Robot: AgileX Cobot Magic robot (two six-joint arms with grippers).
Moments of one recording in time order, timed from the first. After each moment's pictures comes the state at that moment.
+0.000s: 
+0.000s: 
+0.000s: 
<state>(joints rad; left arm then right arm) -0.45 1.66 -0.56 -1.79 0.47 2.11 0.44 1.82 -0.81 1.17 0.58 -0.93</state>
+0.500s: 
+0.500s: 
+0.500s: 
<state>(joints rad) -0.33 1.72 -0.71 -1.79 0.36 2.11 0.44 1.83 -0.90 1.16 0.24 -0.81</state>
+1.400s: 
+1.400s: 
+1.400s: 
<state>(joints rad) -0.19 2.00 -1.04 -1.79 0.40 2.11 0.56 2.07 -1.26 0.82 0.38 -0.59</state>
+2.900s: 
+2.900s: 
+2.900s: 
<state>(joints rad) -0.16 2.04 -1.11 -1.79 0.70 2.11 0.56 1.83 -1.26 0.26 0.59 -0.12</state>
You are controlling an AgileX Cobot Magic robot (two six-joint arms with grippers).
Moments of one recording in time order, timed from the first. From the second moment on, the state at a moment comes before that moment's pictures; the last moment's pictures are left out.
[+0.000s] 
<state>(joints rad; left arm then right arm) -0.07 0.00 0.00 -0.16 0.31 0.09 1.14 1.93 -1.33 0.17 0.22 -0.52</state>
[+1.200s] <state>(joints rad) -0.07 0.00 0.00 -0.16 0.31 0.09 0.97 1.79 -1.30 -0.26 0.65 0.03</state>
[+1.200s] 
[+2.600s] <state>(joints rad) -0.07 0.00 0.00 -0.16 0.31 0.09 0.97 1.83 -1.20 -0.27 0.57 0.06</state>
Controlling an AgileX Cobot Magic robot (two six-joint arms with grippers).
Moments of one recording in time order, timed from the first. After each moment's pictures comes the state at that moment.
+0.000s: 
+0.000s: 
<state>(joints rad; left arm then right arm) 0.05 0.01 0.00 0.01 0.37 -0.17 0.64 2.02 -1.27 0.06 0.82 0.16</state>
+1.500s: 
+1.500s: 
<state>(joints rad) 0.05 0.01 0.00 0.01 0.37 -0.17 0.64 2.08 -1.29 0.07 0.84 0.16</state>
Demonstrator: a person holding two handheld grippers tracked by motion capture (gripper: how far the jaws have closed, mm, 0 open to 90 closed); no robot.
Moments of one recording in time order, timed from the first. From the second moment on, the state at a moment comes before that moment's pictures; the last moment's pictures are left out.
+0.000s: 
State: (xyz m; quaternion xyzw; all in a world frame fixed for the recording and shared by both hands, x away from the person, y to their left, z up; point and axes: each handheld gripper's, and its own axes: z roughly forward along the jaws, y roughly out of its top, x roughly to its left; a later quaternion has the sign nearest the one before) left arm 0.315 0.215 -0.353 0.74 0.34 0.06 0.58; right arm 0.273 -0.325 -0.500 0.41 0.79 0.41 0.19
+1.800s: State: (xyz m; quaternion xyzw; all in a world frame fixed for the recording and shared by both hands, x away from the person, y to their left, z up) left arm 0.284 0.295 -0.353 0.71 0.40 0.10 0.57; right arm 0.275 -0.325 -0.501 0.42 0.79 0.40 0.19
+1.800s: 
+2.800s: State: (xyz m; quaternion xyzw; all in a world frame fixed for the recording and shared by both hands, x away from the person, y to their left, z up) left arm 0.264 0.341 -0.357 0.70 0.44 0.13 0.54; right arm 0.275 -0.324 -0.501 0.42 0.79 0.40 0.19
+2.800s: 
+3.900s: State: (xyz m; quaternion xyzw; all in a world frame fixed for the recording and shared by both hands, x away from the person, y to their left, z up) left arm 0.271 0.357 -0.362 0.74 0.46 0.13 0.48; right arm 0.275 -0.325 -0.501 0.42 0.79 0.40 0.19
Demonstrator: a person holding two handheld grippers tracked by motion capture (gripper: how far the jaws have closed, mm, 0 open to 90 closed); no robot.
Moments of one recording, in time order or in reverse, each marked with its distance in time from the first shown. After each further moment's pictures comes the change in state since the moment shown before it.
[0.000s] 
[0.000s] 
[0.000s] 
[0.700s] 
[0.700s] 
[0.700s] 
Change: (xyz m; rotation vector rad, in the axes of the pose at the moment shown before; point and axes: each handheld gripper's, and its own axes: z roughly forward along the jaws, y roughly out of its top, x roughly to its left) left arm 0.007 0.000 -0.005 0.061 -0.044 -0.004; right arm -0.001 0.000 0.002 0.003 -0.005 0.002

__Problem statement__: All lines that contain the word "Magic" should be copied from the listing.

__Solution to this task__:
Robot: AgileX Cobot Magic robot (two six-joint arms with grippers).
You are controlling an AgileX Cobot Magic robot (two six-joint arms with grippers).
Controlling an AgileX Cobot Magic robot (two six-joint arms with grippers).

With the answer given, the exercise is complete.